- Your objective: Exact repetition of a range: find the line containing "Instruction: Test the" and the line containing "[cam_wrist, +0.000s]" in the material below, then repeat both and all lines between them, leaving pictures out.

- Given entries:
* * *

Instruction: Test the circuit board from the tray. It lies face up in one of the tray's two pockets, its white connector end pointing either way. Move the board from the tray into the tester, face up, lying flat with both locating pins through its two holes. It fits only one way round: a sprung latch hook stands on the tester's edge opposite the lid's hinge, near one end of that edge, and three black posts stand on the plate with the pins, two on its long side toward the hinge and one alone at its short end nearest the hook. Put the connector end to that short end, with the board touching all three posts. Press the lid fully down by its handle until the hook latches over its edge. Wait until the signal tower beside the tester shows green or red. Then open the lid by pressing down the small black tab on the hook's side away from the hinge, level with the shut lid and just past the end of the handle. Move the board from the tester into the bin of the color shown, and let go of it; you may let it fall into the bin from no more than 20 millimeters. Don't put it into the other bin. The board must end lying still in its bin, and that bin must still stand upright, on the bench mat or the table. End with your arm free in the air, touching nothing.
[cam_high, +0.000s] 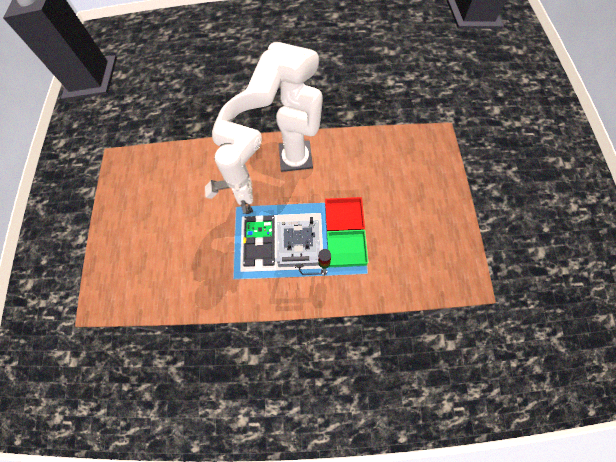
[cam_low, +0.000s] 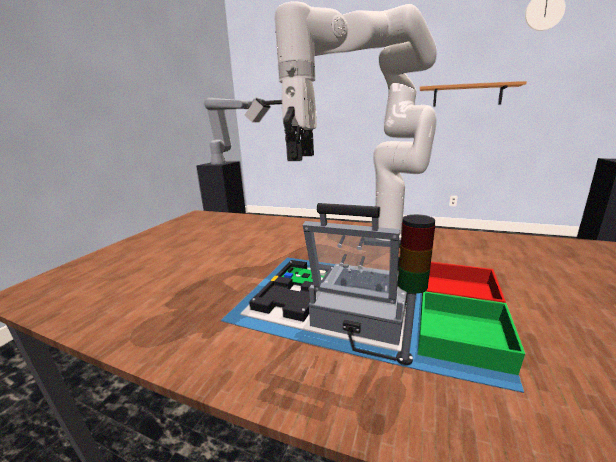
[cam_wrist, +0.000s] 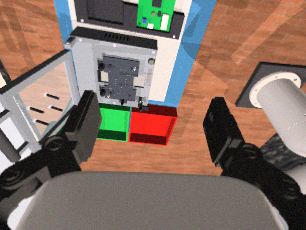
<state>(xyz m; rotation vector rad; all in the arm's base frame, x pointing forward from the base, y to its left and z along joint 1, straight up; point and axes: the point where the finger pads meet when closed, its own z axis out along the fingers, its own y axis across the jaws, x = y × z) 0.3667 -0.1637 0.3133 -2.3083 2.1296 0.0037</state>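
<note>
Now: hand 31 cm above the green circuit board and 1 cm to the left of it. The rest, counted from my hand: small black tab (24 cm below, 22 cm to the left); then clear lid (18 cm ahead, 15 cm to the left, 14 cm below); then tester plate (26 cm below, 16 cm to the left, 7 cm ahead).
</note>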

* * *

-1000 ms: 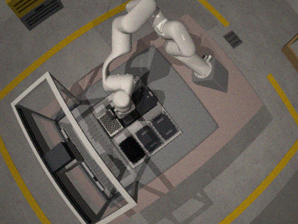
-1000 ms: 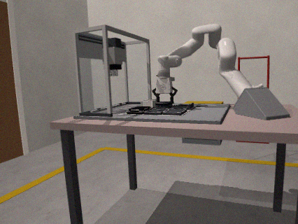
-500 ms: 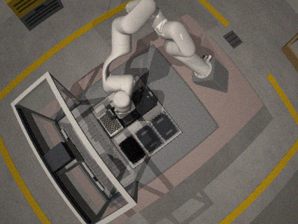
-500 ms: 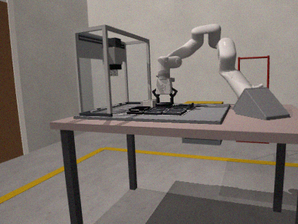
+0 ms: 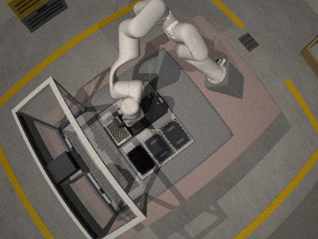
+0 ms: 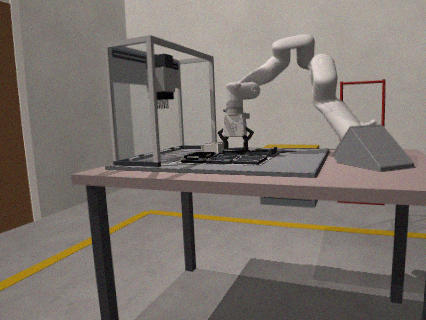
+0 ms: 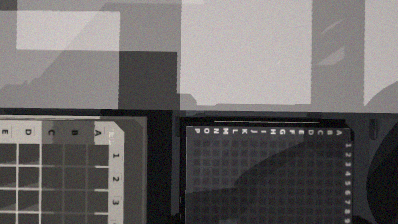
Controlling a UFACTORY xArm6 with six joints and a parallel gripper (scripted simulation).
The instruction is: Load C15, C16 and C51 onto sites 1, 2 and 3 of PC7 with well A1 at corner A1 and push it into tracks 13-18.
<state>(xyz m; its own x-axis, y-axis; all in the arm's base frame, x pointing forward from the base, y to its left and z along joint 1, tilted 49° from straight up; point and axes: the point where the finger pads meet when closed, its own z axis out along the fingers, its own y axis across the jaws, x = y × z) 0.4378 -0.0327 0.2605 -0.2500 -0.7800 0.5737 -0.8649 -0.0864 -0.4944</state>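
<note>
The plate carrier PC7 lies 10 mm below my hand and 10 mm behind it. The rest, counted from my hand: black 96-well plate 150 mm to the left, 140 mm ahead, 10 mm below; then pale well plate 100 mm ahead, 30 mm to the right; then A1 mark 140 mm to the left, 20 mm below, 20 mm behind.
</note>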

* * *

- Task answer:
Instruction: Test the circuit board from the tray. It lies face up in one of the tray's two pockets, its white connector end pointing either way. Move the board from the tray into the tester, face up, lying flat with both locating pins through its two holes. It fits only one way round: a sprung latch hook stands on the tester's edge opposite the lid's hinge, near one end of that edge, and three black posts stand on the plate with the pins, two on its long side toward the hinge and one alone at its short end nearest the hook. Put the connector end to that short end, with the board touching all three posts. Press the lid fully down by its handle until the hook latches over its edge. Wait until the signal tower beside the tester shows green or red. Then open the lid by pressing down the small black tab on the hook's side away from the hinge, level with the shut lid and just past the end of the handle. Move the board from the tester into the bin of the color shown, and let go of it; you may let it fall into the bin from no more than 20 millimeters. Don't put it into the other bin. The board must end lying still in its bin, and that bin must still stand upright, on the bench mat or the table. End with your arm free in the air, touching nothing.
[cam_high, +0.000s] 
[cam_low, +0.000s] 
[cam_wrist, +0.000s] 

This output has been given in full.